Try it:
What should come back is the data below, word for word, minus any picture.

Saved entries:
# # # # # # #

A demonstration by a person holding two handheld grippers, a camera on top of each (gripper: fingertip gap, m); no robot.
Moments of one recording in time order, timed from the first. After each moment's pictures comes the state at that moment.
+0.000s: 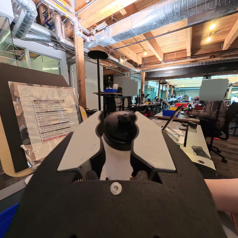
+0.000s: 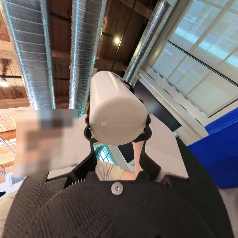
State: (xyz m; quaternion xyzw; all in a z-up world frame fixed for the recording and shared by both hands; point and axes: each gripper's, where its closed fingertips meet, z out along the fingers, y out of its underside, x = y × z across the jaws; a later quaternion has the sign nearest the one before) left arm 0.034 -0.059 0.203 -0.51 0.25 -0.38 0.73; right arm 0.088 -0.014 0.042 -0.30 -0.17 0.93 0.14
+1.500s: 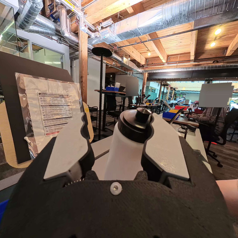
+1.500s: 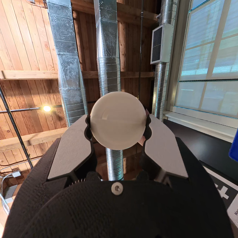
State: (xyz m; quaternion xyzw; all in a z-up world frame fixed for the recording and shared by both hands) left arm 0.020 -0.047 0.198 -0.52 0.23 -0.40 0.72; right arm 0.056 -0.019 0.031 -0.22 0.12 0.97 0.01
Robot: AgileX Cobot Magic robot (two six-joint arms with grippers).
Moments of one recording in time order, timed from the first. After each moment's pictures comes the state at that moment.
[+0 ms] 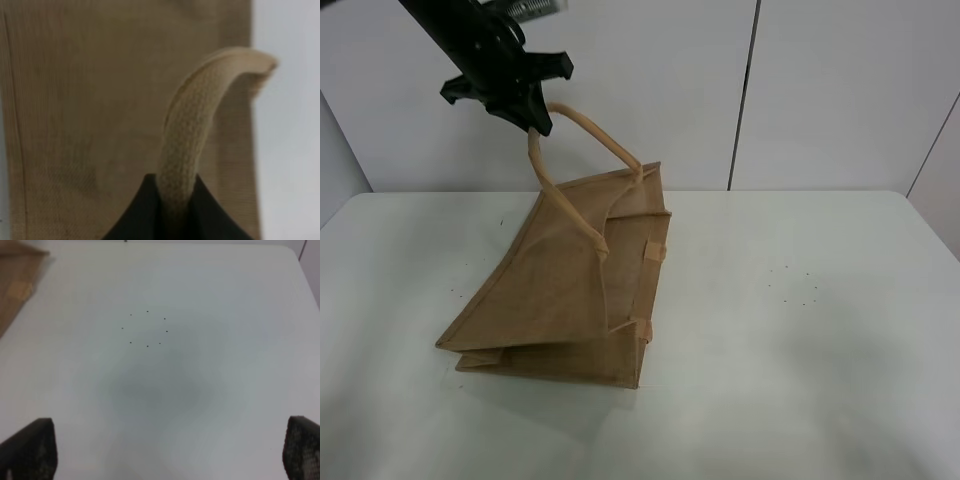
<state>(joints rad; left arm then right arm) -0.28 2.03 -2.10 -0.19 1.17 -0.08 -0.01 0.00 -0.49 0.06 1.03 -0.09</state>
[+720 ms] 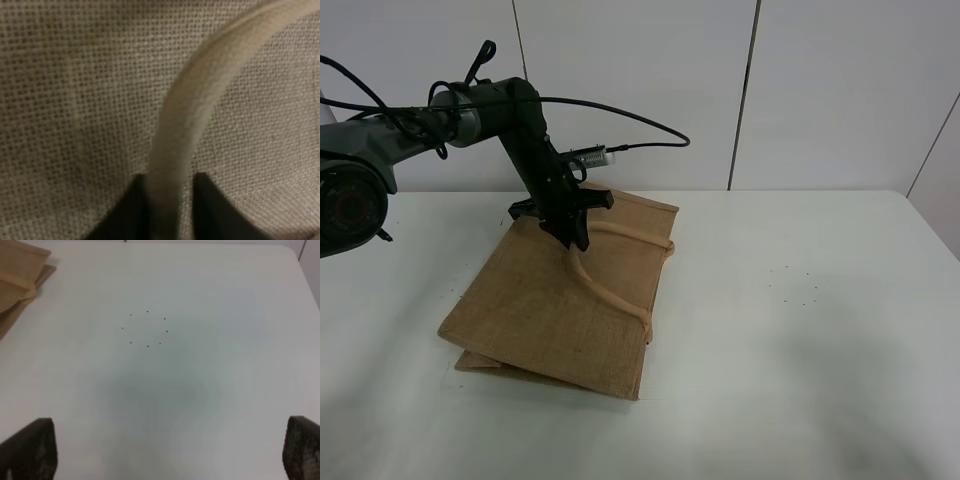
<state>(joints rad) -0.31 2.39 -2.10 -0.25 1.17 -0.03 -0.01 0.00 -0.49 0.06 1.03 -0.09</state>
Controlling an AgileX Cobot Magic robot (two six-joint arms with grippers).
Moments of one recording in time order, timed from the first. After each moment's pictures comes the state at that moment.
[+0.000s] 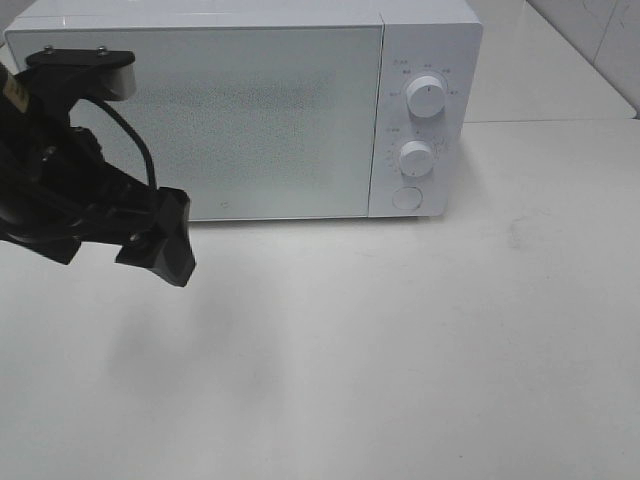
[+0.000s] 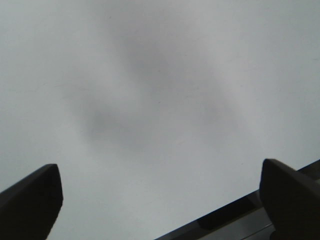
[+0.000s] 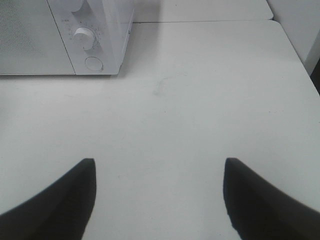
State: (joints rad) left arm -0.58 1.48 -1.01 -0.11 0.86 -0.15; right arm 0.13 0.00 -0.51 -0.08 1.01 0.13
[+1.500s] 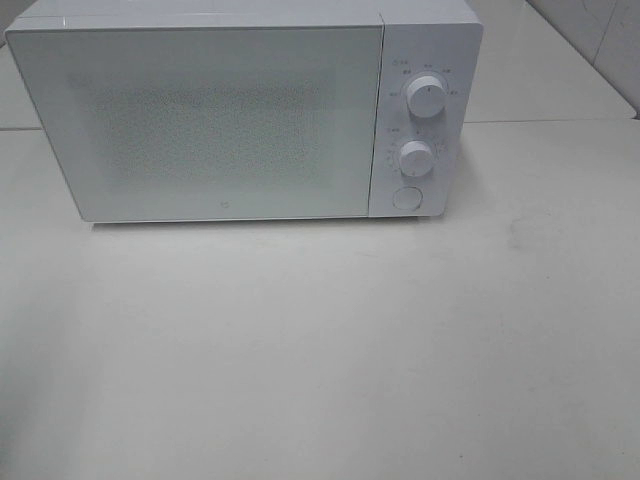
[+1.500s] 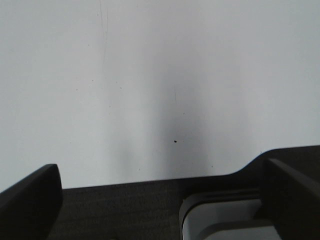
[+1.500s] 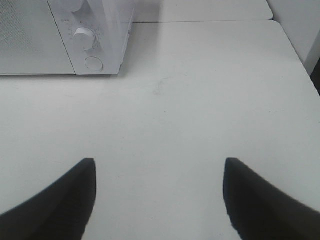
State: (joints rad) left arm -0.10 0.65 -0.52 -0.01 1.07 -0.01; right arm 0.13 0.00 -0.51 -0.08 1.01 0.13
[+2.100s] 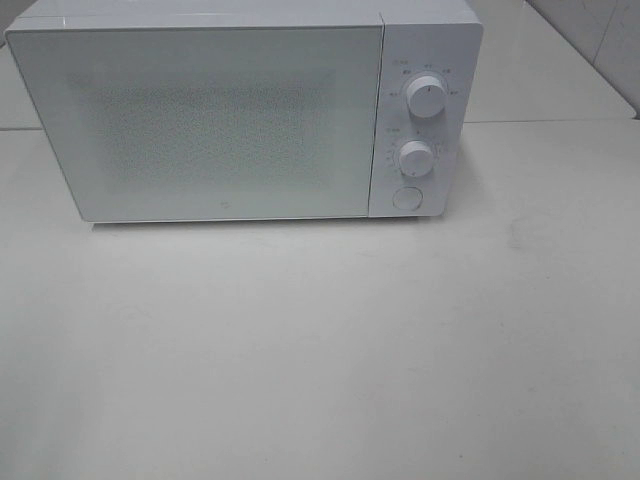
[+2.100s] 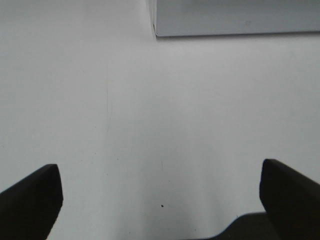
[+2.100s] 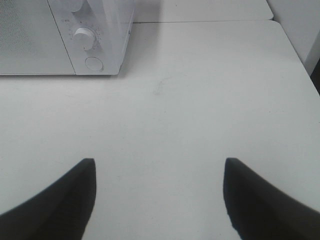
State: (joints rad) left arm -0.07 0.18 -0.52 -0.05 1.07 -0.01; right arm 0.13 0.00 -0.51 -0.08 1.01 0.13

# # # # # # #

Answer for the task:
A demonstration by a person holding two handheld grippers, a camera on top of each (gripper: fingertip gap, m); no robot.
Moments of one recording in time order, timed from the first. After each moment's pictures comes the state at that moment.
+0.000s: 
+0.000s: 
State: (xyz m; quaternion xyzw; all in a z-up world frame fixed for the recording and shared by both hands; point and axes: each gripper's, where its closed fingertips meet, z out along the fingers, y out of its underside, x = y × z across the jaws; a later quaternion has the sign nearest the one before) left arm 0.034 -0.059 0.203 -0.51 0.25 -0.38 0.73; right arm 0.088 -0.014 0.042 -0.30 -0.17 0.93 0.14
+1.500s: 
+1.500s: 
State: (xyz m; quaternion xyzw; all in a z-up world frame fixed for the recording and shared by both hands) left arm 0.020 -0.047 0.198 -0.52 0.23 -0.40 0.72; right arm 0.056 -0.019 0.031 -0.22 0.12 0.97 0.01
Robot: AgileX Cobot Magic robot (two six-joint arms with grippers).
Moments of one recording in time order, timed from the first. After each moment's pictures comes the state at that moment.
[+0 ms] 
<state>(joints rad; left arm then right arm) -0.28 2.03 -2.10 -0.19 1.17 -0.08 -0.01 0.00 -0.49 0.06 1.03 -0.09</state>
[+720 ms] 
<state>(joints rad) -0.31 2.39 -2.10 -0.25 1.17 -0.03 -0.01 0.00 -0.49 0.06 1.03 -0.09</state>
Controlling an AgileX Cobot Magic robot (two six-joint arms with grippers).
Moments of one recording in time order, timed from the first. After each moment's pictures comes the state at that moment.
[+0.000s] 
[+0.000s] 
[+0.000s] 
State: (joints rad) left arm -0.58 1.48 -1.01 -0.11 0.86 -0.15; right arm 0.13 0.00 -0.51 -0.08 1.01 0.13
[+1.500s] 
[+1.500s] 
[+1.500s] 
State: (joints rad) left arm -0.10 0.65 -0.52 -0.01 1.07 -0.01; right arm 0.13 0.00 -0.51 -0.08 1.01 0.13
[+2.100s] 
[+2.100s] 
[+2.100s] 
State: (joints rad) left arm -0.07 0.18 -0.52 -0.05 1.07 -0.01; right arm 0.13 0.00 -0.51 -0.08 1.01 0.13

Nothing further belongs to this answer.